**ACTIVITY**
Scan the entries below and return each line that contains "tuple".
===== DATASET EXCERPTS =====
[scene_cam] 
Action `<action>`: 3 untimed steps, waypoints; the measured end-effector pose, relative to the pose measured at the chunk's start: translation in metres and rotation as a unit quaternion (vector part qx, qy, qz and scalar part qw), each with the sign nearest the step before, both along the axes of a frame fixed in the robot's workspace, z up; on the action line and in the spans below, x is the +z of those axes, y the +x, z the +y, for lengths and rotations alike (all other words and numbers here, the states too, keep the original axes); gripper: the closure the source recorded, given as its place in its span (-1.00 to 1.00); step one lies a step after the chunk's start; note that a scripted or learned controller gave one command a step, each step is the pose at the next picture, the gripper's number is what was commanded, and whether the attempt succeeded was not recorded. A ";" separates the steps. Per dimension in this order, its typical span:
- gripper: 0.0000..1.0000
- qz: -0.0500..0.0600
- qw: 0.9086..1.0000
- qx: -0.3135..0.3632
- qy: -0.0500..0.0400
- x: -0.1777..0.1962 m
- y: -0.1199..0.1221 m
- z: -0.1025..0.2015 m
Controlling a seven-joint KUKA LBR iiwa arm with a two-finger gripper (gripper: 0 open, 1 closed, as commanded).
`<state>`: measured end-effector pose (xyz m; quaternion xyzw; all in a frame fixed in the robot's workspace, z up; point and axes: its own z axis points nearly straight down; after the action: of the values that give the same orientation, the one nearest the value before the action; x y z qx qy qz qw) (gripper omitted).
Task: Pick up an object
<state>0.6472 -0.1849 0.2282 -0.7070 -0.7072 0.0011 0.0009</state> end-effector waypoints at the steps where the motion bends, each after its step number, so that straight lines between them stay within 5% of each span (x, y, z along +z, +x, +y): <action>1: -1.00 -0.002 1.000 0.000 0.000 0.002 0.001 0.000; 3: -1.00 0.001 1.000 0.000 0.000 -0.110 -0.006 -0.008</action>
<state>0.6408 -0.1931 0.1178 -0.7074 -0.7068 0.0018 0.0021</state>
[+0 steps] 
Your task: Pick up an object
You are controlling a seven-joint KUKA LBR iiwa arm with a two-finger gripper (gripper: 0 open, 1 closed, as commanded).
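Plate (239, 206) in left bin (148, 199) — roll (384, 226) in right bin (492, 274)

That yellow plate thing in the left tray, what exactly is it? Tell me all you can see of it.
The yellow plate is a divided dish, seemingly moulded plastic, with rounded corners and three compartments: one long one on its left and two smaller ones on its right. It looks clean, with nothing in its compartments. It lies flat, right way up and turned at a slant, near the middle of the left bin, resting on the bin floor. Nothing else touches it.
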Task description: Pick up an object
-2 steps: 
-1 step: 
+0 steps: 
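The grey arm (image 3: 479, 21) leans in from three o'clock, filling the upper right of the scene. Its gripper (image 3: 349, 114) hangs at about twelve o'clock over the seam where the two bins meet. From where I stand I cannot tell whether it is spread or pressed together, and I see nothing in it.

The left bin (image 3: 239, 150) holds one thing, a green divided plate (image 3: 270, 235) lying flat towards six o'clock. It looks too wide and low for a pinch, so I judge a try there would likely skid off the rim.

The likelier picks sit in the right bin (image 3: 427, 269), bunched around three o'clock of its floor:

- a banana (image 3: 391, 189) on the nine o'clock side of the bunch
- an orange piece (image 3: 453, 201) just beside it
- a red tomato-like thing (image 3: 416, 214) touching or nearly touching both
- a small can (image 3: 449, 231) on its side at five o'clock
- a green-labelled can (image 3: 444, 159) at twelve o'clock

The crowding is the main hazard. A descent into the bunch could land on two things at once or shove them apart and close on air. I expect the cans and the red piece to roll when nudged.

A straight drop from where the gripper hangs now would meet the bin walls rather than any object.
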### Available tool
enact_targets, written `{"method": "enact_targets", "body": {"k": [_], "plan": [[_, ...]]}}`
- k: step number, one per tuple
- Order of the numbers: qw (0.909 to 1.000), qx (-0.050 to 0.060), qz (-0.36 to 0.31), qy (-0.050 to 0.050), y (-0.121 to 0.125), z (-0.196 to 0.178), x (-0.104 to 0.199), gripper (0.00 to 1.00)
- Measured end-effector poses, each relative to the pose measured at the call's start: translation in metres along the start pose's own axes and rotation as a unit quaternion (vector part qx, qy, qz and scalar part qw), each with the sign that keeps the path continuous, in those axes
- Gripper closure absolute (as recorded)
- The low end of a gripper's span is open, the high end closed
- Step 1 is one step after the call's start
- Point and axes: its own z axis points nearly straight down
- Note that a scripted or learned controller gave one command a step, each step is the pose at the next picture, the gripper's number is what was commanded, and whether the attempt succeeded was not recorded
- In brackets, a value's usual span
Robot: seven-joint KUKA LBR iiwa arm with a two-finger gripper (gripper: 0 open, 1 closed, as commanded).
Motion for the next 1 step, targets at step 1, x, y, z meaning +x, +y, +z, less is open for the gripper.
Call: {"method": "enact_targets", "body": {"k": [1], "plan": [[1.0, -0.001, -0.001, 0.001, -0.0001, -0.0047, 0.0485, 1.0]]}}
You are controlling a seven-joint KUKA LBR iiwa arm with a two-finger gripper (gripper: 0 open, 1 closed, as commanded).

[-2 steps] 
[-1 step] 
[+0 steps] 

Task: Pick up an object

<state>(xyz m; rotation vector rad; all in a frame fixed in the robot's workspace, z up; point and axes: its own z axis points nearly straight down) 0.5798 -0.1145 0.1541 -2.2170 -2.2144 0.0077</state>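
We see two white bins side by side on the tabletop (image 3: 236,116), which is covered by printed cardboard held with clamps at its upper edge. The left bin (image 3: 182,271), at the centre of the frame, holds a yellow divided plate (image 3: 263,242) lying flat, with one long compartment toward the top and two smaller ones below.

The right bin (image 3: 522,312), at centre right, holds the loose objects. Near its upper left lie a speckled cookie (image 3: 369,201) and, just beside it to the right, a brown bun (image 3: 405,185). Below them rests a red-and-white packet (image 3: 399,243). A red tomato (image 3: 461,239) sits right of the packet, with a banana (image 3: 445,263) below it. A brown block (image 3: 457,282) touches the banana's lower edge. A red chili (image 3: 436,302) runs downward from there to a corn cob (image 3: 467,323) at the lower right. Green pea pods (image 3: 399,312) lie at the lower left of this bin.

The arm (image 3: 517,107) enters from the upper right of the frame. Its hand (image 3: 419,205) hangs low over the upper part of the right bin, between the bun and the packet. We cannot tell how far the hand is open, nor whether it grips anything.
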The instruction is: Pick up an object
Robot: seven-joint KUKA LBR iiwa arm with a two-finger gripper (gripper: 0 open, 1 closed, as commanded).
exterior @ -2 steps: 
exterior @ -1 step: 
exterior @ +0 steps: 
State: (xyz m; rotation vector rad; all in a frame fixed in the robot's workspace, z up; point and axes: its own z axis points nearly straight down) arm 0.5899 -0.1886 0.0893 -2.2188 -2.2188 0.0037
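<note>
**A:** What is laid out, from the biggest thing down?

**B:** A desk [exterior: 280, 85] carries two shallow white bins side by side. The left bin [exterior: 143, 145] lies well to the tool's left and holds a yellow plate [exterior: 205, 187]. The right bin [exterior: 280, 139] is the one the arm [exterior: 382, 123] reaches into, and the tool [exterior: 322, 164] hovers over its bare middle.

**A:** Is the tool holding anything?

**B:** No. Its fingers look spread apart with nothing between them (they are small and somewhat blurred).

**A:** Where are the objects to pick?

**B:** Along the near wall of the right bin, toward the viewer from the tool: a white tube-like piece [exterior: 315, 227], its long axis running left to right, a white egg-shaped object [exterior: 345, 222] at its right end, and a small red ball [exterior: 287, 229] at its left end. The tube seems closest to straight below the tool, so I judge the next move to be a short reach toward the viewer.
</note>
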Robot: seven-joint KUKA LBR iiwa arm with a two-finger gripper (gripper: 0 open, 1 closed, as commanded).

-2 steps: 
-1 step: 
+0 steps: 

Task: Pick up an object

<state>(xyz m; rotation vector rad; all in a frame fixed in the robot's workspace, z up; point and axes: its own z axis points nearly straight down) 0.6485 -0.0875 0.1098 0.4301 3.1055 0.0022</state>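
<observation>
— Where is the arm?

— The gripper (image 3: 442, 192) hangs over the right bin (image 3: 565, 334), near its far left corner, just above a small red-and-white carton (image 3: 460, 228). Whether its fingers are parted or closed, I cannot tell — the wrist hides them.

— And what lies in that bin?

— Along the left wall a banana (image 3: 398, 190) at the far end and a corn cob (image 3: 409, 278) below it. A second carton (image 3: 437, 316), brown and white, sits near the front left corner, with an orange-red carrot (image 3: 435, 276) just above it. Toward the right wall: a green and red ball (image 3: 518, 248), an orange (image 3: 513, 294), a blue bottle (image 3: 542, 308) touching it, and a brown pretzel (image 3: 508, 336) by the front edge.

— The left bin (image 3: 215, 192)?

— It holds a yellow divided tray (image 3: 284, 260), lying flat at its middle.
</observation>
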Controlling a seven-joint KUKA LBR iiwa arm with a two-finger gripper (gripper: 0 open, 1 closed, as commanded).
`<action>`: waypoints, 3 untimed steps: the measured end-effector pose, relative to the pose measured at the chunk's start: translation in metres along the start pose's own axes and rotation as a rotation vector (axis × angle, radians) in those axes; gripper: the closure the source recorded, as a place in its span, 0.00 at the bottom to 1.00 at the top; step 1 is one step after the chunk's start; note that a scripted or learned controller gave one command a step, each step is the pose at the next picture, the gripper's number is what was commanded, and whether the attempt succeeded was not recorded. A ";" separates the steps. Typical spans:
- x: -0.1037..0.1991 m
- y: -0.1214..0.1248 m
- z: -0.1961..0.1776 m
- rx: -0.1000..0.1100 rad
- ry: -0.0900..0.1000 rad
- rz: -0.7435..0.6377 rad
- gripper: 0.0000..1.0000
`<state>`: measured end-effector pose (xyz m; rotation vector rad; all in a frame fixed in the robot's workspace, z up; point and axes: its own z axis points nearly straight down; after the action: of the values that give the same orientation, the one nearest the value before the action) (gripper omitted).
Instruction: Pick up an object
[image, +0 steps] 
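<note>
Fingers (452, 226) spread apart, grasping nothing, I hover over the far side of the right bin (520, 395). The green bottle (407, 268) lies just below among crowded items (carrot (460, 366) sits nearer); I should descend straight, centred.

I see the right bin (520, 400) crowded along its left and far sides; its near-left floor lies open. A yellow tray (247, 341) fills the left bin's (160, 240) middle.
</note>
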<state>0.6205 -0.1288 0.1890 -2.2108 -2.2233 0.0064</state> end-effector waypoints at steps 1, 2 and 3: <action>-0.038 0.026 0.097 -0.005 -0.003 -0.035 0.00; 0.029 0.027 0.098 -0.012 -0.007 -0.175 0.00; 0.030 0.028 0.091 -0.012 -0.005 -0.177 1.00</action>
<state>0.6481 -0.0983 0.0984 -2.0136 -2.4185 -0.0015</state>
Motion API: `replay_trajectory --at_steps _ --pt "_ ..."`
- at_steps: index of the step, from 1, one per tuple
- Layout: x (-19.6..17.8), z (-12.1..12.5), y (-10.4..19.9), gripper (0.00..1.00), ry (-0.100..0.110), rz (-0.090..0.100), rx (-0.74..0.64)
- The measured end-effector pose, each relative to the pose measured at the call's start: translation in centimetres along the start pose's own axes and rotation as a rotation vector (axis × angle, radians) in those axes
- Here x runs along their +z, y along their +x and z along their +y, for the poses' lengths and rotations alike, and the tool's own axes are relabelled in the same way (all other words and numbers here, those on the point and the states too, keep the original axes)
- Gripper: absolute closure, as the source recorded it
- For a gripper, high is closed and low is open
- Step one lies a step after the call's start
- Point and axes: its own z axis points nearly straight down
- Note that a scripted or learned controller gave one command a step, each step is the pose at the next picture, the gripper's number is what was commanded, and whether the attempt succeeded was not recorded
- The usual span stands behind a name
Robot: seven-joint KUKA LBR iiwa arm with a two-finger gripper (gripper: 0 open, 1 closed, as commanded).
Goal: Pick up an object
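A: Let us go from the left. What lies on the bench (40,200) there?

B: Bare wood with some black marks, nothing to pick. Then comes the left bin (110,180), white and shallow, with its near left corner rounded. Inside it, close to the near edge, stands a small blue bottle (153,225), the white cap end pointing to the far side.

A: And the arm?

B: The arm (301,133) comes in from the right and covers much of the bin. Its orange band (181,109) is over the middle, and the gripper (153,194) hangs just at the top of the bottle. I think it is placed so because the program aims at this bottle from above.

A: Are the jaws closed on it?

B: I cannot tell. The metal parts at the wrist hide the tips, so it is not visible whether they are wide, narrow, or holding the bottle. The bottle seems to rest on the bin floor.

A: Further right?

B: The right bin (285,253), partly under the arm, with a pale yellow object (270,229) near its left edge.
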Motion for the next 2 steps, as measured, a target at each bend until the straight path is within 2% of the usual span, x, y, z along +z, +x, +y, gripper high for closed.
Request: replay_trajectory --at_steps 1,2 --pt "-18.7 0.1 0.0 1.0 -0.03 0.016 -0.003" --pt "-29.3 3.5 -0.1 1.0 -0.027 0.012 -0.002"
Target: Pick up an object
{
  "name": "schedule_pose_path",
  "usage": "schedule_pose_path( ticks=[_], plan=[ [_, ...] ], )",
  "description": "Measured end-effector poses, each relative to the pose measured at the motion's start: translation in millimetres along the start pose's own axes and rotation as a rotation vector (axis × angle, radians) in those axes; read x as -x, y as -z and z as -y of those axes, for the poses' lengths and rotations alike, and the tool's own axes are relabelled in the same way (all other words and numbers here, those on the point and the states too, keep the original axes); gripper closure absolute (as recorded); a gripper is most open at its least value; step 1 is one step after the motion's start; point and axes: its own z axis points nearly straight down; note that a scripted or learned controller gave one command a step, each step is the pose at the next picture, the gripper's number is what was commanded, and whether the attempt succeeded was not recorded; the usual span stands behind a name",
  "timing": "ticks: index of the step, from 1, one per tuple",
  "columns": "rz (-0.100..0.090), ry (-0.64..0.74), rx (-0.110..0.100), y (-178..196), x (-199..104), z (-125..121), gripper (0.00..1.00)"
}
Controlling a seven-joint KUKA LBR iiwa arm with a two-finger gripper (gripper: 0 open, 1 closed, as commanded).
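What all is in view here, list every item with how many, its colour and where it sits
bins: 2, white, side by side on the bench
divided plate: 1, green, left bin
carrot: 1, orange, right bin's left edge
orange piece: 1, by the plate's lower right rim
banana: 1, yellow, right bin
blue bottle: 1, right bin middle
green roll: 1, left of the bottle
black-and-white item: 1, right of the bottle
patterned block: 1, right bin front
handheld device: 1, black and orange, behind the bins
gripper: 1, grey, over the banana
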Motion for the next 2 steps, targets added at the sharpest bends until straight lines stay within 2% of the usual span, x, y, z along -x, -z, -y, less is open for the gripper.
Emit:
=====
**EXERCISE ANSWER**
- k: step number, one per tuple
- at_steps: index of the step, from 1, one per tuple
  "timing": "ticks: index of the step, from 1, one per tuple",

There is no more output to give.